Growing up in a dysfunctional household puts you at a risk for not having a very close relationship with siblings. It is shown that many siblings that come from abusive and dysfunctional homes do not have good relationships as adults and continue the abuse they were subjected to as kids through adulthood. Sisters and brothers are often made to compete for love and attention in a dysfunctional house as well as many are turned against each other by the narcissistic or abusive parent. Some of these children actually take on the role of the abuser in their adult life. These siblings are not in any way what a bond between siblings should be. They do not want the best for you and will do such horrendous things to damage you, they can and will try to destroy every asset of your life.
You must protect yourself from the sibling who is sneaky and working undercover to take you out. You may ask yourself why would they want to hurt me? It's very simple: narcissistic siblings do not have feelings and they may be envious of you or just want to remain in control of the family unit. It is usually the scapegoat of the dysfunctional family that they grew up in that they target and try to take down first. The scapegoat has already endured so much prior abuse and they usually are the one with the most knowledge and the sibling feels threatened. These are the classic signs of a sibling who is toxic:
- You can't explain it but you just don't feel good around them; a sense of being uneasy comes in your gut during time near them.
- They are manipulative.
- They are overly critical of everything and anything that has to do with you.

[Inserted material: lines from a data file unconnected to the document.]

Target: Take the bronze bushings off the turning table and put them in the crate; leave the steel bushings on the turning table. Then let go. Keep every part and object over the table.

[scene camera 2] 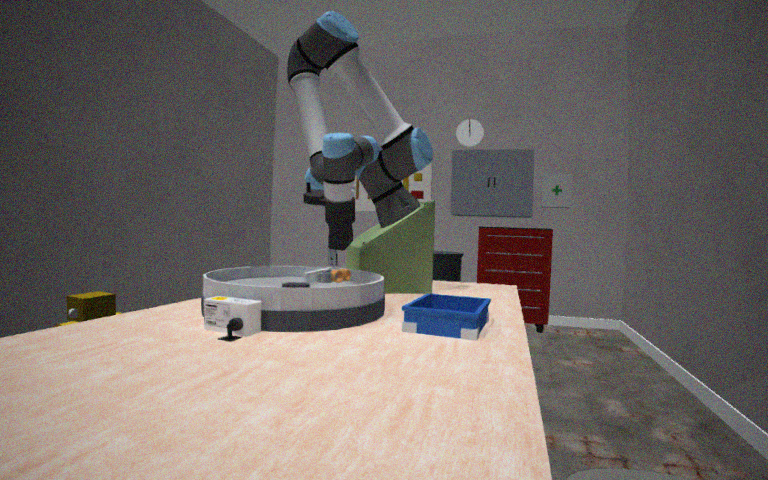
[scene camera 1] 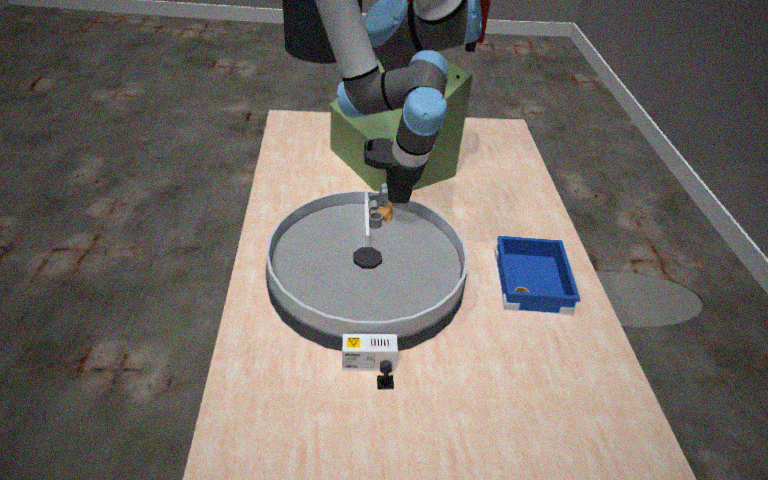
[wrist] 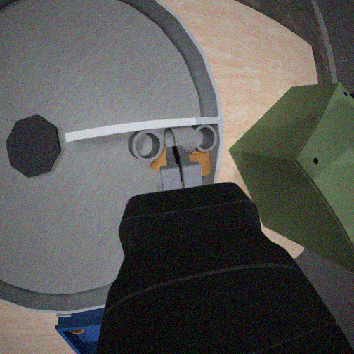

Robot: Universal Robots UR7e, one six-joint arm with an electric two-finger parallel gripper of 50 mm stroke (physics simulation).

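Where they show: gripper, between the fingertips: [scene camera 2: 333, 265] [scene camera 1: 381, 204]; arm's base, origin of its link: [scene camera 2: 401, 216].
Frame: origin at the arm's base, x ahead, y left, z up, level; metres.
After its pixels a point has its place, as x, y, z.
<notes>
My gripper [scene camera 1: 384, 198] @[0.325, -0.079, -0.148] [scene camera 2: 332, 263] @[0.325, -0.079, -0.148] [wrist: 174, 157] is shut and empty, pointing down over the bushings at the turning table's [scene camera 1: 317, 271] @[0.514, -0.206, -0.193] [scene camera 2: 339, 300] @[0.581, 0.073, -0.189] [wrist: 75, 225] back edge. Two bronze bushings show partly behind the fingers in the wrist view: one bronze bushing [wrist: 159, 163] at left, another bronze bushing [wrist: 202, 164] at right. Beyond them, beside the white bar, are three steel bushings: a left one [wrist: 134, 145], a middle one [wrist: 187, 137] lying on its side, and a right one [wrist: 214, 138] near the rim. The blue crate [scene camera 1: 538, 303] @[0.541, 0.257, -0.221] [scene camera 2: 434, 324] @[0.541, 0.254, -0.225] [wrist: 82, 319] holds a bronze bushing [scene camera 1: 521, 289] @[0.504, 0.227, -0.219] [wrist: 76, 331].
A thin white bar [scene camera 1: 367, 217] @[0.360, -0.109, -0.162] [wrist: 132, 127] runs from near the dark hub [scene camera 1: 367, 257] @[0.470, -0.104, -0.185] [wrist: 33, 146] to the rim. The green robot pedestal [scene camera 2: 396, 254] @[0.112, 0.026, -0.123] [wrist: 270, 170] stands behind the turning table. A white box [scene camera 1: 369, 353] @[0.719, -0.091, -0.195] [scene camera 2: 243, 318] @[0.717, -0.049, -0.214] and a small black device [scene camera 1: 385, 380] @[0.745, -0.059, -0.236] stand in front.
</notes>
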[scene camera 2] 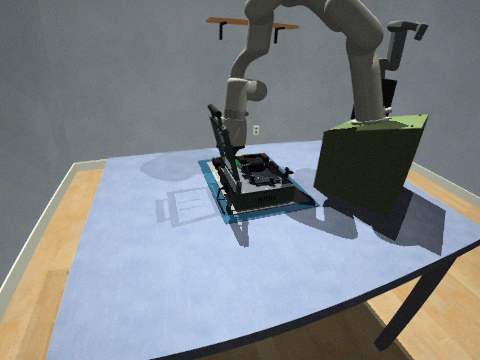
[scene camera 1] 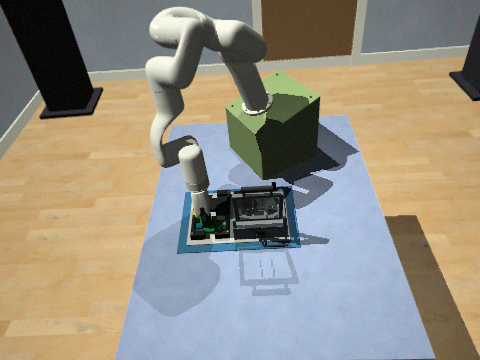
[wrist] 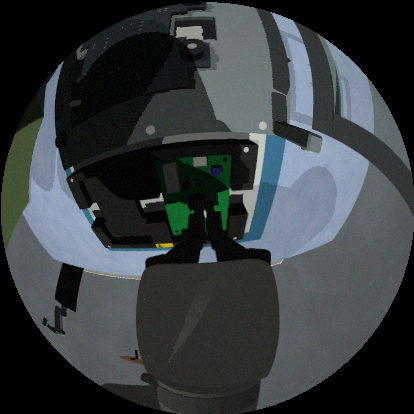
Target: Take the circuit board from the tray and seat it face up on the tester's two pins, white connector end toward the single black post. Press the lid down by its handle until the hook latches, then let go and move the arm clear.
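Seen in the pictures: gripper, fingertip midpoint: [scene camera 1: 207,225] [wrist: 205,209]; arm's base, origin of the base link: [scene camera 2: 369,121] [scene camera 1: 257,104].
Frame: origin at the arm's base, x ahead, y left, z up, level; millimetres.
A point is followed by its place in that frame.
Observation:
The green circuit board [scene camera 1: 220,225] @(x 443, y -171, z -198 mm) [wrist: 178,214] @(x 398, y -221, z -208 mm) lies face up in the black tray [scene camera 1: 198,235] @(x 477, y -246, z -201 mm) [wrist: 130,229] @(x 324, y -238, z -209 mm). A pale block and a dark blue part show on it in the wrist view. My gripper [scene camera 1: 204,214] [scene camera 2: 237,151] [wrist: 205,209] @(x 430, y -216, z -205 mm) is shut, its fingertips low over the board with nothing plainly held; they hide part of it. The tester [scene camera 1: 250,233] @(x 494, y -71, z -194 mm) [scene camera 2: 265,199] @(x 410, y 53, z -199 mm) [wrist: 240,90] @(x 455, y -97, z -167 mm) stands beside the tray. Its lid [scene camera 2: 220,132] @(x 529, y -2, z -8 mm) is raised, with the black handle [scene camera 1: 256,189] @(x 541, y -42, z 44 mm) [scene camera 2: 214,110] @(x 540, y -16, z 46 mm) at the top. I cannot clearly tell its pins and single post apart.
Tray and tester stand on a blue-edged base [scene camera 1: 185,245] @(x 495, y -293, z -225 mm) [scene camera 2: 270,216] @(x 411, y 93, z -227 mm) on the pale blue table [scene camera 1: 280,325] @(x 809, y -8, z -228 mm) [scene camera 2: 175,280] @(x 696, y 232, z -228 mm). The green block [scene camera 1: 295,135] @(x 124, y 130, z -77 mm) [scene camera 2: 365,165] @(x 126, y 127, z -92 mm) under the arm stands behind them. The raised lid rises close to the wrist in scene camera 2.

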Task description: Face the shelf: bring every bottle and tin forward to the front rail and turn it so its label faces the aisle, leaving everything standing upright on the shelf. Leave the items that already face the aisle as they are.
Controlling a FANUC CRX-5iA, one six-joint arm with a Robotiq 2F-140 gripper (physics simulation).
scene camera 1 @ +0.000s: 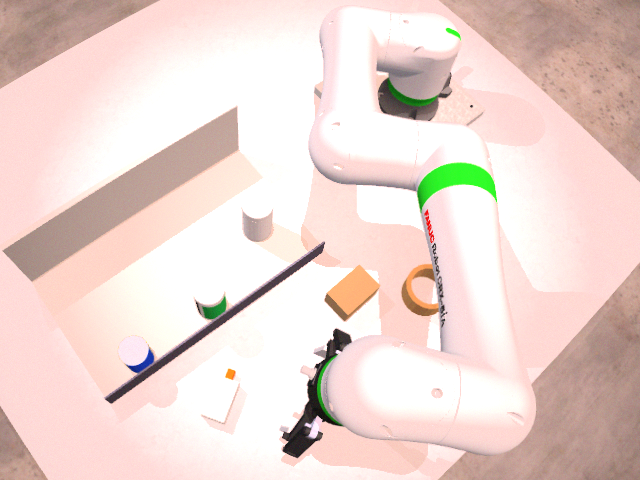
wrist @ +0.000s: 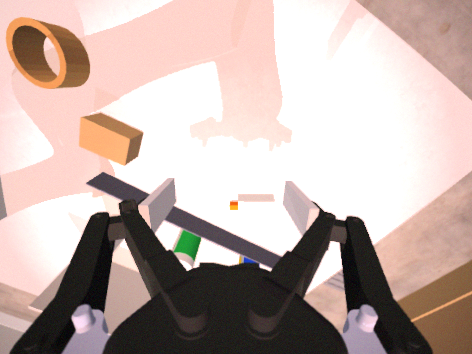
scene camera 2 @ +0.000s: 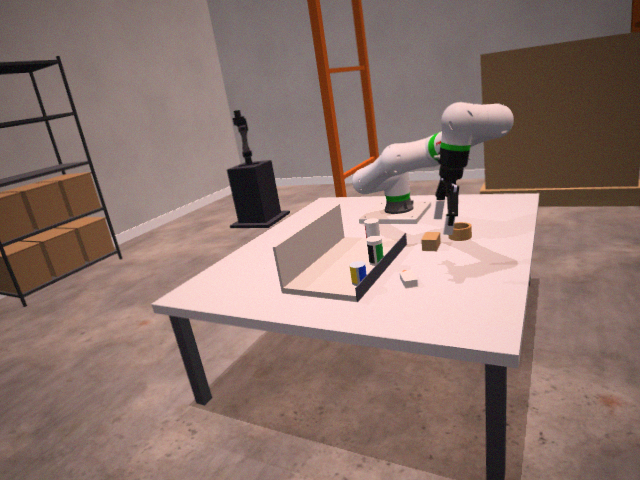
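Pixels of known places: gripper, between the fingertips: [scene camera 1: 305, 392] [wrist: 230, 191] [scene camera 2: 442, 226]; arm's base, origin of its link: [scene camera 1: 407, 101] [scene camera 2: 398, 209].
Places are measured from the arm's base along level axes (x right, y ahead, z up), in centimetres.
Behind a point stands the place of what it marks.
Note:
A blue-and-yellow tin [scene camera 1: 135, 353] {x -7.4, y 83.6, z 6.8 cm} [scene camera 2: 357, 272] {x -7.4, y 86.2, z 5.0 cm} [wrist: 248, 260] {x -9.0, y 82.2, z 2.7 cm} stands upright close behind the dark front rail [scene camera 1: 217, 322] {x -11.3, y 68.1, z 0.8 cm} [scene camera 2: 382, 266] {x -11.1, y 70.1, z 0.0 cm} [wrist: 215, 232] {x -10.9, y 71.9, z -0.3 cm}, its blue part toward the rail. A white-capped bottle [scene camera 1: 212, 304] {x -10.4, y 67.9, z 9.5 cm} [scene camera 2: 375, 250] {x -8.8, y 69.3, z 6.0 cm} [wrist: 188, 244] {x -10.7, y 66.6, z 5.6 cm} stands upright close to the rail, green toward it and black on another side. A white-topped can [scene camera 1: 257, 222] {x -3.5, y 50.8, z 8.7 cm} [scene camera 2: 371, 228] {x -2.1, y 51.7, z 8.4 cm} stands upright farther behind the rail; in scene camera 1 its visible side is plain grey, and a thin red strip shows in scene camera 2. My gripper [scene camera 1: 316, 392] {x -33.3, y 67.6, z 14.6 cm} [scene camera 2: 443, 218] {x -33.3, y 67.6, z 14.6 cm} [wrist: 230, 191] {x -33.3, y 67.6, z 14.6 cm} is open and empty, above the table on the aisle side.
The shelf's tall back panel [scene camera 1: 129, 191] {x 18.0, y 65.0, z 9.0 cm} [scene camera 2: 310, 248] {x 18.3, y 68.6, z 6.2 cm} stands opposite the rail. On the aisle side lie a white block [scene camera 1: 222, 405] {x -23.6, y 77.8, z 0.2 cm} [scene camera 2: 408, 279] {x -23.2, y 80.4, z 0.2 cm} with an orange piece [scene camera 1: 230, 374] {x -20.2, y 72.8, z -0.5 cm} [wrist: 233, 205] {x -20.5, y 72.5, z -0.6 cm}, an orange-brown block [scene camera 1: 352, 291] {x -24.6, y 45.0, z 2.4 cm} [scene camera 2: 430, 241] {x -25.1, y 49.0, z 1.7 cm} [wrist: 110, 138] {x -25.9, y 45.6, z 2.4 cm} and a ring [scene camera 1: 410, 297] {x -33.3, y 37.3, z 2.1 cm} [scene camera 2: 460, 235] {x -35.2, y 37.4, z -0.1 cm} [wrist: 77, 60] {x -35.8, y 37.2, z 0.0 cm}.

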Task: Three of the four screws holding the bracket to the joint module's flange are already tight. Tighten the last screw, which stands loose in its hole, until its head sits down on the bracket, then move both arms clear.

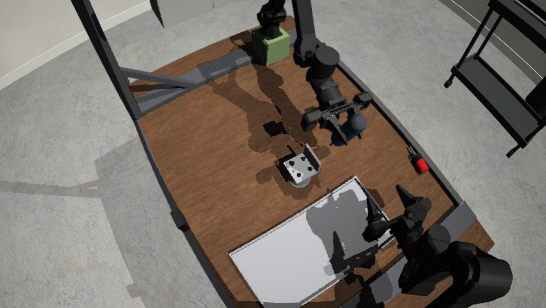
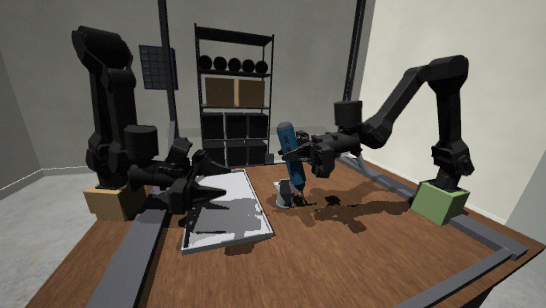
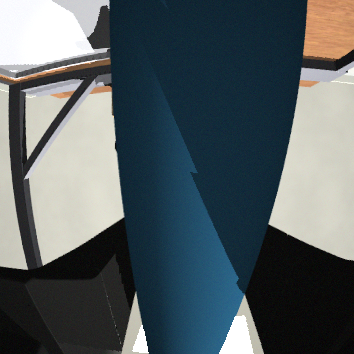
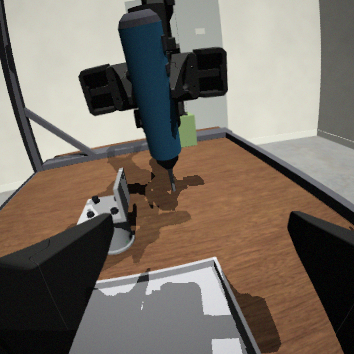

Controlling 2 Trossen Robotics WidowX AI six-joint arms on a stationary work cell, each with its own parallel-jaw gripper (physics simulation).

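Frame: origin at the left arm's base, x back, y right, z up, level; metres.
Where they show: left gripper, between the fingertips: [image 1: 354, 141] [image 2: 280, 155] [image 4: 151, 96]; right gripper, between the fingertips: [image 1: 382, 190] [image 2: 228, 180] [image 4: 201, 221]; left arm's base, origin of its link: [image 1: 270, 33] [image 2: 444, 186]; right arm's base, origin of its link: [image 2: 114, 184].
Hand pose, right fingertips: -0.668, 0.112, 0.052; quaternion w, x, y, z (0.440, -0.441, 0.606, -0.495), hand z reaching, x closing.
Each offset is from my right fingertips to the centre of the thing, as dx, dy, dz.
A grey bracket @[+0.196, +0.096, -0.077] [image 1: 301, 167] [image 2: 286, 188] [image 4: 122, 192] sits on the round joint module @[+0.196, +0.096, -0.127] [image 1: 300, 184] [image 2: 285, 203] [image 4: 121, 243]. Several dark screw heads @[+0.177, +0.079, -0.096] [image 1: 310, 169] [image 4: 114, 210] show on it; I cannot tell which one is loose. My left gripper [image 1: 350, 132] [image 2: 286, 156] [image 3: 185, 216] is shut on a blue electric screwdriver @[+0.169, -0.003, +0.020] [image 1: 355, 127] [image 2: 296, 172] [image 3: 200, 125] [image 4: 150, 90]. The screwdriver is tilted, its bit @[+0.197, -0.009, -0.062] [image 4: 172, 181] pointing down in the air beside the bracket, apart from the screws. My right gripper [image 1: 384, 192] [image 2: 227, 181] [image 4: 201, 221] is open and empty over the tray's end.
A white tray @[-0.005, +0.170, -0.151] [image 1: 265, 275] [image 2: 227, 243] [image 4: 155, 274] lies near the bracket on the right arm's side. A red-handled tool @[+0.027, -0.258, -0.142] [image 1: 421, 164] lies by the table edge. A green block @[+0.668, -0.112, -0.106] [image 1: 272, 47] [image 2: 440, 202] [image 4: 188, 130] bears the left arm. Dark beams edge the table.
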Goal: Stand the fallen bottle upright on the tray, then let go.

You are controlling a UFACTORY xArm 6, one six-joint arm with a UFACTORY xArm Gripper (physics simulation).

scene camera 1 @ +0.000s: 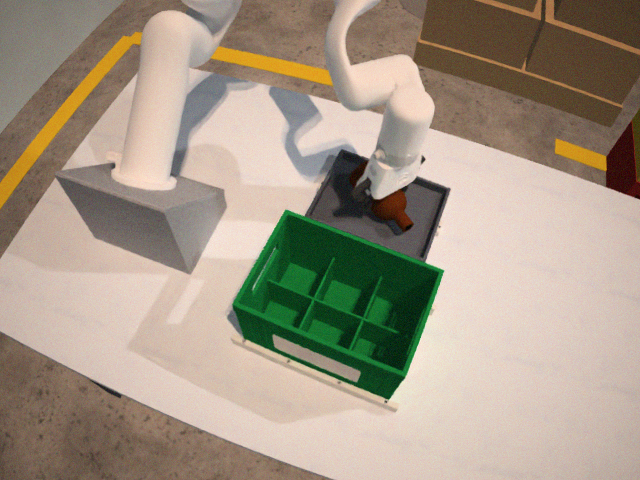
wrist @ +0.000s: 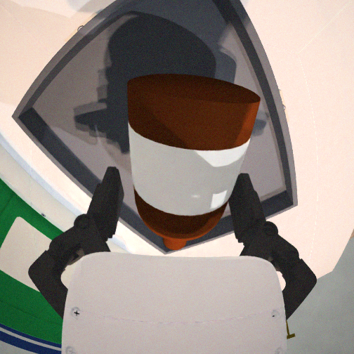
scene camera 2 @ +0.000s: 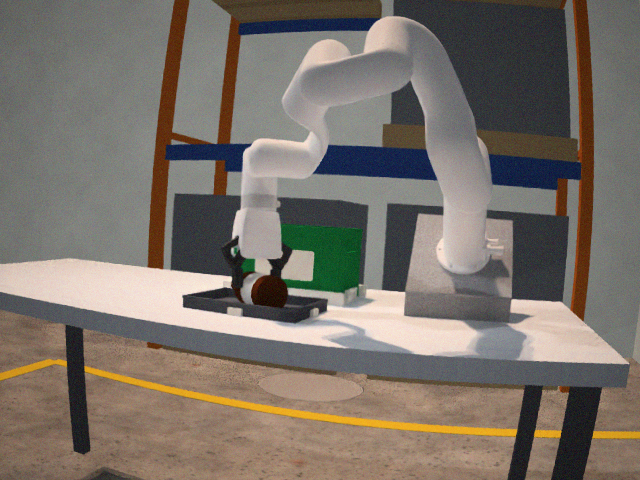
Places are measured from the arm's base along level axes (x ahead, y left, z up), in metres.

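Pixels of known places: gripper, fingertip midpoint: [scene camera 1: 382, 196]; arm's base, origin of the base link: [scene camera 1: 143, 180] [scene camera 2: 463, 253].
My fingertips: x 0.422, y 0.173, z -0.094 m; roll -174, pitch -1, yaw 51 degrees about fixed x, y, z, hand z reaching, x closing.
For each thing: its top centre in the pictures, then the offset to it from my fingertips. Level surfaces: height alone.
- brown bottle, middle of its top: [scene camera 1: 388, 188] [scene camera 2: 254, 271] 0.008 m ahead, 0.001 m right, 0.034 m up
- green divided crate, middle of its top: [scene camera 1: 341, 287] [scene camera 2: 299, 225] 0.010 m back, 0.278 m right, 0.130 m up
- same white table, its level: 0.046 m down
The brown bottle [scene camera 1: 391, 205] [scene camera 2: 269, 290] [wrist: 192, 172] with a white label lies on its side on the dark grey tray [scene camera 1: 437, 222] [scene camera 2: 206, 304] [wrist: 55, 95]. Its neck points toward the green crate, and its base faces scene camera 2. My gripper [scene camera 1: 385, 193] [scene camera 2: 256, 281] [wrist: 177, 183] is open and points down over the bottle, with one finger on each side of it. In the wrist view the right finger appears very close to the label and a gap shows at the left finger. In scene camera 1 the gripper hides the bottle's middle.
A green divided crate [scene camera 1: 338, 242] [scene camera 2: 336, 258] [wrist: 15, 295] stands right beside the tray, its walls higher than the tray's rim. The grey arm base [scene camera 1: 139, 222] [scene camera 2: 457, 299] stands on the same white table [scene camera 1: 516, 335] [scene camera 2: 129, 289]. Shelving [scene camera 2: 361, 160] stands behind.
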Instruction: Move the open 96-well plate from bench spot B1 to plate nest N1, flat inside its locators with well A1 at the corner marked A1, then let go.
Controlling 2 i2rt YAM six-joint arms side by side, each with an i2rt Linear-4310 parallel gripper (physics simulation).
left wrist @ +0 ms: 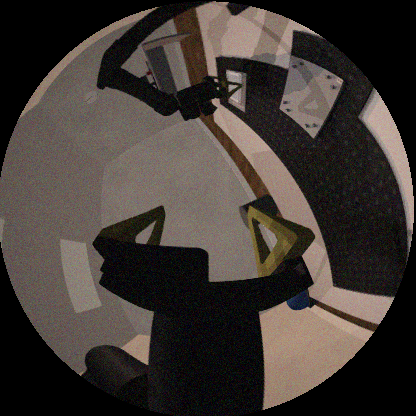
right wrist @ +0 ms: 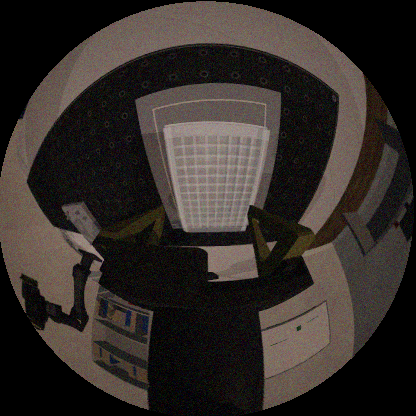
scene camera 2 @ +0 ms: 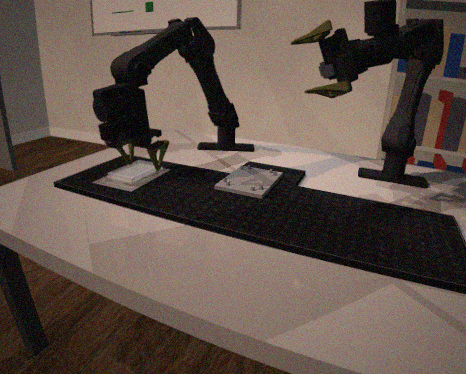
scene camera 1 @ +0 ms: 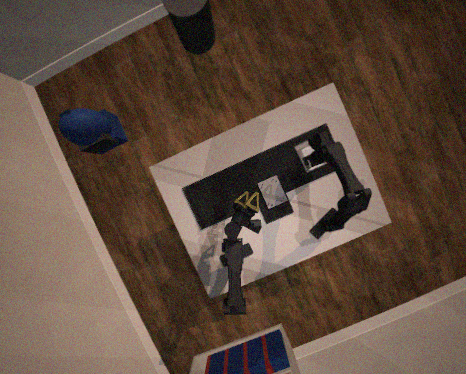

- They tell other family members things that you shared with them in private or they tell family members lies about you or over exaggerate stories that have to do with you.
- They will fake concern and try to make you feel guilty if you ever do stand up to them.
- They will paint a picture of you being crazy or mentally unstable to your family. They will be very subtle and cause an argument out of nowhere to make you look bad or even unstable.
- They are constantly in competition with you. You may see them acting jealous and even going as so far as to flirt with your date or partner in your face or behind your back.
- They steal any friends you have and may try to interfere with the relationships you have with your other family members.
- They play the victim very well and are very passive aggressive.
- You feel like they are always judging you.
- You feel that they are always asking you personal questions trying to always dig for more information. They may ask your partner or kids questions about you.
- They lie to you about anything and when you call them out they try and twist things around.
- You just feel exhausted around them, they suck the life out of you and you feel depressed after being around them or even paranoid
If this sounds like one of your siblings you need to take action and protect yourself before your life or reputation are ruined. They will do everything from gossip and talking bad about you from behind your back or to your face to threatening you with legal action and creating a smear campaign against you, false accusations, getting police or other authorities in your life, telling family members lies about you, trying to sexually pursue your partner, turning your kids against you or worse saying you are an unfit mother and getting CPS involved with you family. The list of the pain they can and surely will use to destroy you is endless.
You have the right to be around healthy individuals who make you feel good. Toxic siblings can cause so much stress and destruction. It's important to set boundaries, whether that may be not communicating as often to as going as far as not having contact with them. Dysfunction in families causes many lifelong issues and its important we recognize those people in our life who are toxic and bringing us down. The struggle to remove yourself from toxic family members is hard and lonely but it is worth the peace it will bring you to know you cant be hurt by them anymore.